■ EXERCISE REQUIREMENTS:
Scan the lines below; pull out those with "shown".

(Saved data entries)
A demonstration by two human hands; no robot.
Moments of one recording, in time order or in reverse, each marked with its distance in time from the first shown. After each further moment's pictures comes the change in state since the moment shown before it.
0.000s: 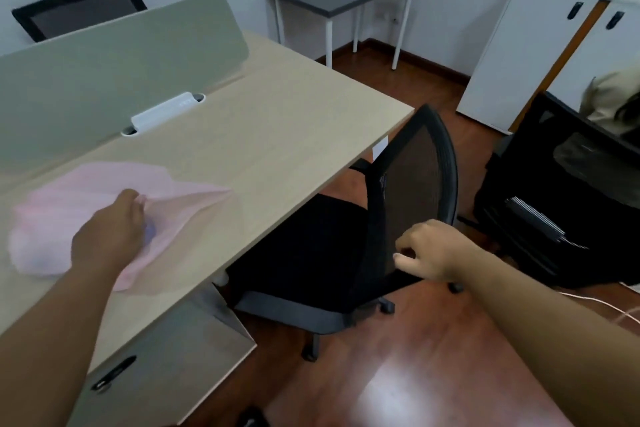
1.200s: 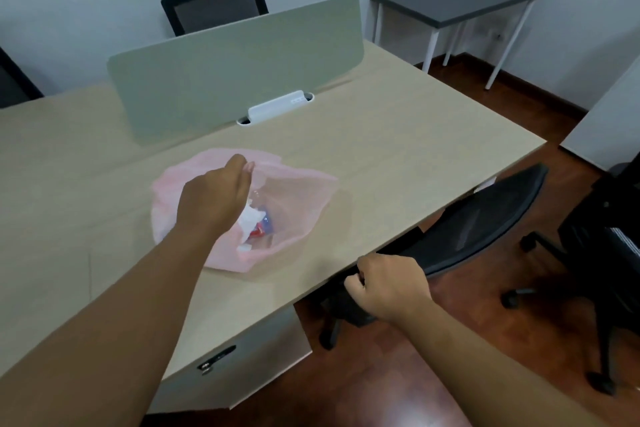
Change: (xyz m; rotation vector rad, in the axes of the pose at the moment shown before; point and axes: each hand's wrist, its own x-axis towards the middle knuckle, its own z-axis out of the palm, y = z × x) left_hand 0.050 -0.069 -0.033 -0.023 0.209 0.193; right_hand 0.143 -0.256 -0.006 0.131 0.160 0.018
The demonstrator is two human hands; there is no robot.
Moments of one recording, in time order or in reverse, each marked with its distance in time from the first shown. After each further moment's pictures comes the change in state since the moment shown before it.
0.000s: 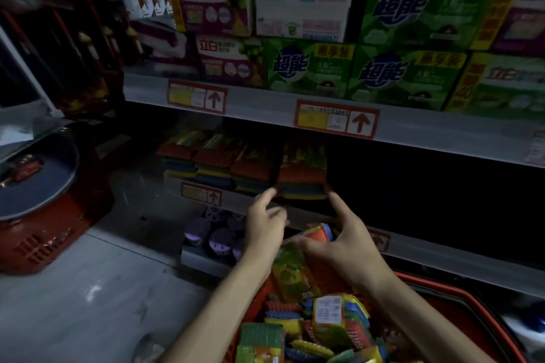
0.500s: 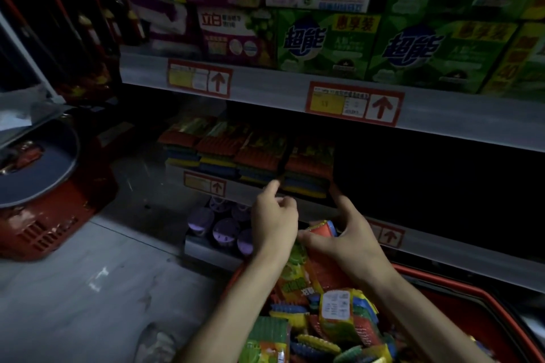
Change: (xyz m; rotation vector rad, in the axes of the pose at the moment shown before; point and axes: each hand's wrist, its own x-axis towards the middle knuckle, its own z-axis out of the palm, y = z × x) left_hand 0.002 0.003 0.007 0.280 0.111 0.073; right_hand 0.009 0.012 0.017 0.033 0.010 0.047
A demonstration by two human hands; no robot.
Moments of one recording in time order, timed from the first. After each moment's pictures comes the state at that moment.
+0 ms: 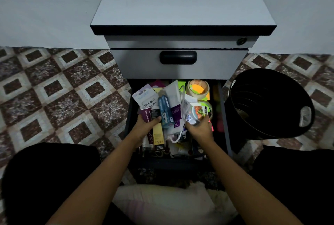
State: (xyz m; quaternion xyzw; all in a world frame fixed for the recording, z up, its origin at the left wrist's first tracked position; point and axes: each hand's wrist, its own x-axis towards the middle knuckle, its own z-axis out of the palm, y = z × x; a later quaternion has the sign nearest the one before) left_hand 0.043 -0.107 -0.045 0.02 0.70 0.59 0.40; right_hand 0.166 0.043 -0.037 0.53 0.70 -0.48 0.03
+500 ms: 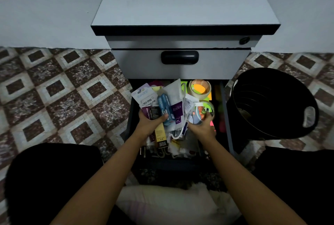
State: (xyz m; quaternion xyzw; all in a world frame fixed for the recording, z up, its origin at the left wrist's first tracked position) left_hand 0.047 -0.091 -0.038 -0.01 0.74 0.58 0.33; right_hand 0.164 0.050 -0.044 0.55 0.67 -0.50 0.04
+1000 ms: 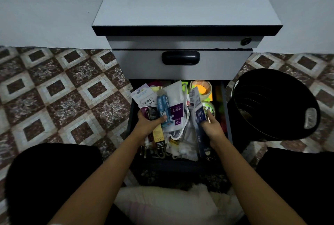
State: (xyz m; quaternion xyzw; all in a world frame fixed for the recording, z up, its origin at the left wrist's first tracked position) left_hand 0.040 -0.095 -0.039 -0.02 0.75 0.56 0.34; right_hand 0.174 0.068 -0.033 0.52 0.55 -0.65 -0.03
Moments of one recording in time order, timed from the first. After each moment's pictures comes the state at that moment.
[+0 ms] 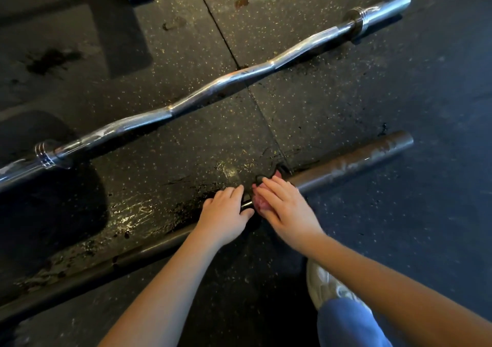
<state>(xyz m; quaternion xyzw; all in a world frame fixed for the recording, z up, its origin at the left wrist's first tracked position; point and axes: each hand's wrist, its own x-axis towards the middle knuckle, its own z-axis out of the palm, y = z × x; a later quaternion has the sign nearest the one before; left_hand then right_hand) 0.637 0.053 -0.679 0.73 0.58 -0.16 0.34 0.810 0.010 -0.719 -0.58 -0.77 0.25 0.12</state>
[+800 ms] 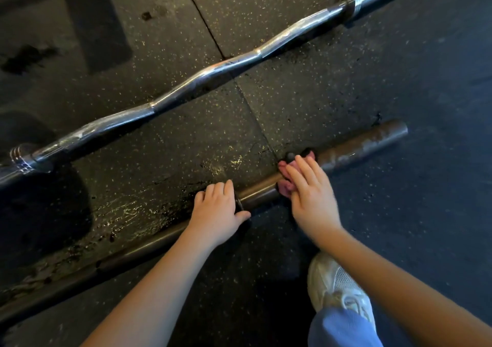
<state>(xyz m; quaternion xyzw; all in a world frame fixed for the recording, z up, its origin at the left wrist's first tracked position) 0.656 0.056 -0.677 0.75 0.57 -0.20 0.28 0.860 0.014 -0.723 -0.70 -0.68 0.15 0.15</state>
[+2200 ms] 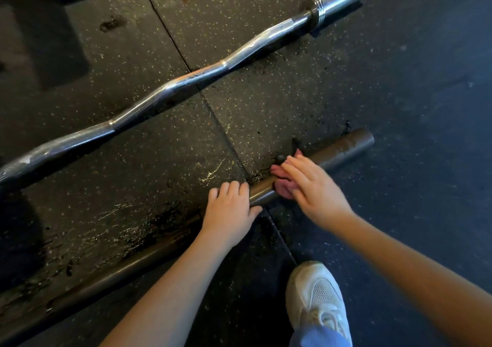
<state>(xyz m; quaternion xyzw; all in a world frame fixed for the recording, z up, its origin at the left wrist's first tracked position) 0.738 0.075 -0.695 0.82 0.52 -0.14 0.21 0.942 0.042 -0.709 -0.65 -0.73 0.20 0.08</state>
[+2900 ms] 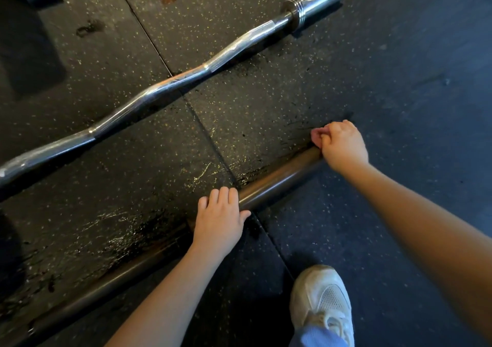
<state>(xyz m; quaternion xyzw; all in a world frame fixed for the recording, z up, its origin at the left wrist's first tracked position) 0.743 0.066 -0.706 0.83 0.52 -0.10 0.17 1.032 0.116 -0.710 -0.82 -0.54 0.16 0.09</state>
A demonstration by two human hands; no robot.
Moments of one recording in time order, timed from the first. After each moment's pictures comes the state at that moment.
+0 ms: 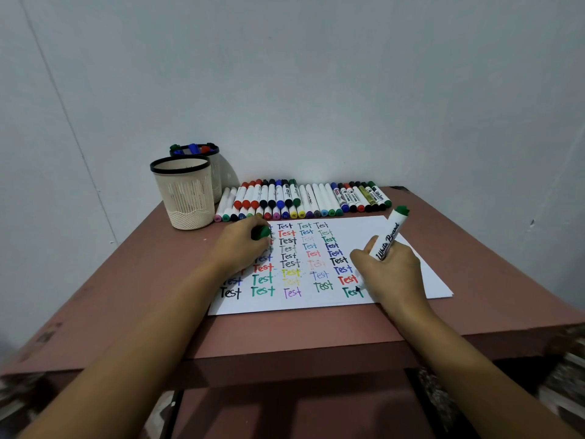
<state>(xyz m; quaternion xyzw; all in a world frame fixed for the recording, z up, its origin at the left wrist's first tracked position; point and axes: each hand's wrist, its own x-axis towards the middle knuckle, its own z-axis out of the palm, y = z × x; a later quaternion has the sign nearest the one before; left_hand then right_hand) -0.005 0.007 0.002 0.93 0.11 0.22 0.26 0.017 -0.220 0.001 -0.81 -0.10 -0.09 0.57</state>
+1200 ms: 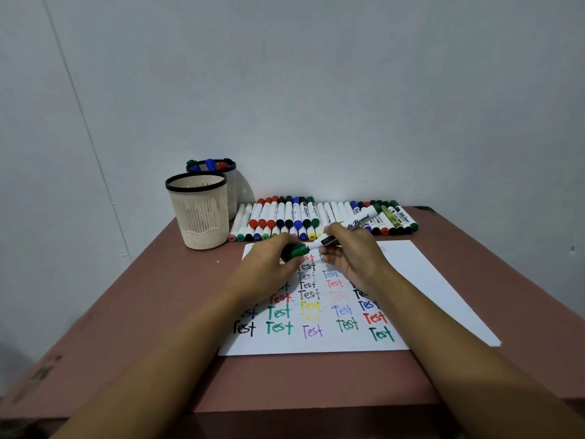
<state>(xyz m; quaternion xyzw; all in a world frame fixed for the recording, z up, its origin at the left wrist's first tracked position) 0.006 0.004 0.001 0.92 0.00 0.27 0.28 0.080 -0.134 0.025 -0.60 -0.15 0.18 0.77</state>
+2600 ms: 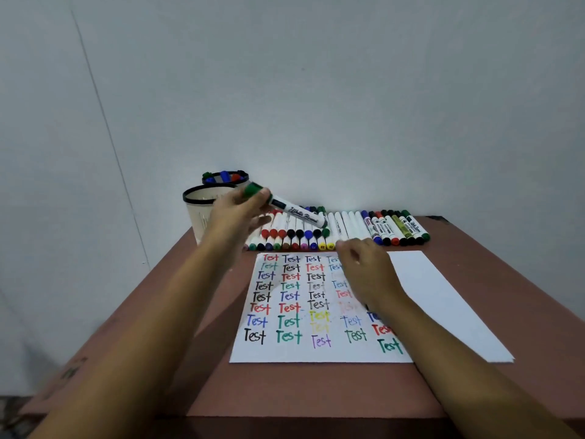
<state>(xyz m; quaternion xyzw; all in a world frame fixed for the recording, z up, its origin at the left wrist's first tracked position) -0.002 0.032 0.066 0.64 0.08 0.33 0.69 0.087 -0.150 -0.004 -0.84 -0.28 -0.09 0.45</state>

■ WRITTEN SOLUTION:
Moments of one recording, in time order or in reverse, each marked with its distance in time from the first shown. After each further moment's pictures comes the change in state since the moment shown before it.
Change: (xyz m; rotation vector rad, in the axes of the pose at the moment shown before; point and axes: each hand's wrist, its own x-axis towards the middle knuckle, its own z-axis out of the palm, y = z × x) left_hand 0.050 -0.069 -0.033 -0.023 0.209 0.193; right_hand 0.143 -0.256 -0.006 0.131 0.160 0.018
Moments of one recording, in time order or in reverse, each marked with its distance in time from the first shown. After each further moment's pictures comes the change in state since the moment shown before it.
Change: (xyz m; rotation vector rad, in the axes of the pose at the moment shown before; point and axes: each hand's wrist, its own x-axis towards the middle knuckle, its own z-axis out of the palm, y = z × x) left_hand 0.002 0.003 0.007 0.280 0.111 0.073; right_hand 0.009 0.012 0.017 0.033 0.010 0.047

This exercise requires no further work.